▶ EXERCISE DIRECTIONS: Output everything in the listing exactly.

▶ INPUT DATA:
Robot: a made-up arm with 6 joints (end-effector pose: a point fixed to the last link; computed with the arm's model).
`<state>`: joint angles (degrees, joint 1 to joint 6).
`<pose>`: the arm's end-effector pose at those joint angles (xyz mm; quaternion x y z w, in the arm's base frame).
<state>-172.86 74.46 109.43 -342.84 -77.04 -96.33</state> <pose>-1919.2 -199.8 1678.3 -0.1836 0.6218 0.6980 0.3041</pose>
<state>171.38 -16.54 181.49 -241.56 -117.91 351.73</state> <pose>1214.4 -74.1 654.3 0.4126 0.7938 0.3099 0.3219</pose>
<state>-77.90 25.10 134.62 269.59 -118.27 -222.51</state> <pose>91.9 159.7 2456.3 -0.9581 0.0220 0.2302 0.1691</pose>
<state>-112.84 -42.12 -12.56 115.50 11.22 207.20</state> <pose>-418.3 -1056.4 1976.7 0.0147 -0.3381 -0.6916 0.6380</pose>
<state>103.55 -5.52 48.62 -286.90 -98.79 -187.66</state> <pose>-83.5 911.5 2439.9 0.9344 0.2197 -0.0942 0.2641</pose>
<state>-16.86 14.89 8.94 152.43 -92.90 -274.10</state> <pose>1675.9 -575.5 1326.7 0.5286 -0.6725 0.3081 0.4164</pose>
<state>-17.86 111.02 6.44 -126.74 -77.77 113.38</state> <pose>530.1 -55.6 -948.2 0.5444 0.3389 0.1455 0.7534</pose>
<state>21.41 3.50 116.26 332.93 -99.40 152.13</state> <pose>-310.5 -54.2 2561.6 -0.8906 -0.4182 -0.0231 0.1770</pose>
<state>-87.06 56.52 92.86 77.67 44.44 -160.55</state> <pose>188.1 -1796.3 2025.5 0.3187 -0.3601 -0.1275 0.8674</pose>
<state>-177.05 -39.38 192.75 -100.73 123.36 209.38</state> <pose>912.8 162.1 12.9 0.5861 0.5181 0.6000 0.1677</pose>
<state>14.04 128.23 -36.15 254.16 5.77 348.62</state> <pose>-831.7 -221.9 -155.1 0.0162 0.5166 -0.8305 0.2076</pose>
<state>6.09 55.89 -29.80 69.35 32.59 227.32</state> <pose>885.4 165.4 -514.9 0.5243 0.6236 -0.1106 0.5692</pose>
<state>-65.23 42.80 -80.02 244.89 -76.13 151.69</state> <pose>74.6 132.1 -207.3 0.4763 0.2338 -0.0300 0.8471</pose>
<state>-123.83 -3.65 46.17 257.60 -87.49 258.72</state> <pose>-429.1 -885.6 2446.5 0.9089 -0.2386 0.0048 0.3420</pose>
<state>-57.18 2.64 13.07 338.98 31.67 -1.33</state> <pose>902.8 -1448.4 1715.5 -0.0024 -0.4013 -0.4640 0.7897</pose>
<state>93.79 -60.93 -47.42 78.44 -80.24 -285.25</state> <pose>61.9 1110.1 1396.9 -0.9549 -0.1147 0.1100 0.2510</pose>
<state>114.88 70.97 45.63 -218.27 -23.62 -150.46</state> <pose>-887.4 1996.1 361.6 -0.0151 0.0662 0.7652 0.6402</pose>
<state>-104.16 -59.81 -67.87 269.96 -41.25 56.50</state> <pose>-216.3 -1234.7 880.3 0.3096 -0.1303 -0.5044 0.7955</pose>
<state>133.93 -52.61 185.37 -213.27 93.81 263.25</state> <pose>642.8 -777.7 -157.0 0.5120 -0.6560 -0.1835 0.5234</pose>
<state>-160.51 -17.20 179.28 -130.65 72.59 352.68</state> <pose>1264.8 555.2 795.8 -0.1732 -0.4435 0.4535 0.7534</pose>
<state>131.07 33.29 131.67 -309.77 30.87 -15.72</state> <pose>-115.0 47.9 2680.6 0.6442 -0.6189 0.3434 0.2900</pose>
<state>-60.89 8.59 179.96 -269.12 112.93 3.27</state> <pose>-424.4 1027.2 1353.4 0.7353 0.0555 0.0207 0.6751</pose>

▶ OUTPUT BELOW:
Robot: a made-up arm with 6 joints (end-effector pose: a point fixed to the last link; computed with the arm's model).
`<state>`: joint angles (degrees, joint 1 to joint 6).
`<pose>`: the arm's end-effector pose at those joint angles (xyz mm; quaternion x y z w, in the arm's base frame).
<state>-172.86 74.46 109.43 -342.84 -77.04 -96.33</state> <pose>-1919.2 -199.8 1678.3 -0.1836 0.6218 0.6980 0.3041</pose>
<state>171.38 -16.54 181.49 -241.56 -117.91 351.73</state> <pose>1214.4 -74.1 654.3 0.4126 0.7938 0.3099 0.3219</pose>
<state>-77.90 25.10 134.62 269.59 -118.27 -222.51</state> <pose>91.9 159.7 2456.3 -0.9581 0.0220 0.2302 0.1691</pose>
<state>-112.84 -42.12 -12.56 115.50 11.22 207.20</state> <pose>-418.3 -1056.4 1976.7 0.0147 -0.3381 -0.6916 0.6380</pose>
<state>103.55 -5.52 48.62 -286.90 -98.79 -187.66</state> <pose>-83.5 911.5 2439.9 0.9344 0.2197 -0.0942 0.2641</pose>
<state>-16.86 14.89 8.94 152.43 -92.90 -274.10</state> <pose>1675.9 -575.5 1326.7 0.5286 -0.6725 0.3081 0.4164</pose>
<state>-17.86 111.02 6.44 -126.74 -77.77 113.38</state> <pose>530.1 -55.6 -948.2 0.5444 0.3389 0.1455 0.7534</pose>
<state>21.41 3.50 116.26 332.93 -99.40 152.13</state> <pose>-310.5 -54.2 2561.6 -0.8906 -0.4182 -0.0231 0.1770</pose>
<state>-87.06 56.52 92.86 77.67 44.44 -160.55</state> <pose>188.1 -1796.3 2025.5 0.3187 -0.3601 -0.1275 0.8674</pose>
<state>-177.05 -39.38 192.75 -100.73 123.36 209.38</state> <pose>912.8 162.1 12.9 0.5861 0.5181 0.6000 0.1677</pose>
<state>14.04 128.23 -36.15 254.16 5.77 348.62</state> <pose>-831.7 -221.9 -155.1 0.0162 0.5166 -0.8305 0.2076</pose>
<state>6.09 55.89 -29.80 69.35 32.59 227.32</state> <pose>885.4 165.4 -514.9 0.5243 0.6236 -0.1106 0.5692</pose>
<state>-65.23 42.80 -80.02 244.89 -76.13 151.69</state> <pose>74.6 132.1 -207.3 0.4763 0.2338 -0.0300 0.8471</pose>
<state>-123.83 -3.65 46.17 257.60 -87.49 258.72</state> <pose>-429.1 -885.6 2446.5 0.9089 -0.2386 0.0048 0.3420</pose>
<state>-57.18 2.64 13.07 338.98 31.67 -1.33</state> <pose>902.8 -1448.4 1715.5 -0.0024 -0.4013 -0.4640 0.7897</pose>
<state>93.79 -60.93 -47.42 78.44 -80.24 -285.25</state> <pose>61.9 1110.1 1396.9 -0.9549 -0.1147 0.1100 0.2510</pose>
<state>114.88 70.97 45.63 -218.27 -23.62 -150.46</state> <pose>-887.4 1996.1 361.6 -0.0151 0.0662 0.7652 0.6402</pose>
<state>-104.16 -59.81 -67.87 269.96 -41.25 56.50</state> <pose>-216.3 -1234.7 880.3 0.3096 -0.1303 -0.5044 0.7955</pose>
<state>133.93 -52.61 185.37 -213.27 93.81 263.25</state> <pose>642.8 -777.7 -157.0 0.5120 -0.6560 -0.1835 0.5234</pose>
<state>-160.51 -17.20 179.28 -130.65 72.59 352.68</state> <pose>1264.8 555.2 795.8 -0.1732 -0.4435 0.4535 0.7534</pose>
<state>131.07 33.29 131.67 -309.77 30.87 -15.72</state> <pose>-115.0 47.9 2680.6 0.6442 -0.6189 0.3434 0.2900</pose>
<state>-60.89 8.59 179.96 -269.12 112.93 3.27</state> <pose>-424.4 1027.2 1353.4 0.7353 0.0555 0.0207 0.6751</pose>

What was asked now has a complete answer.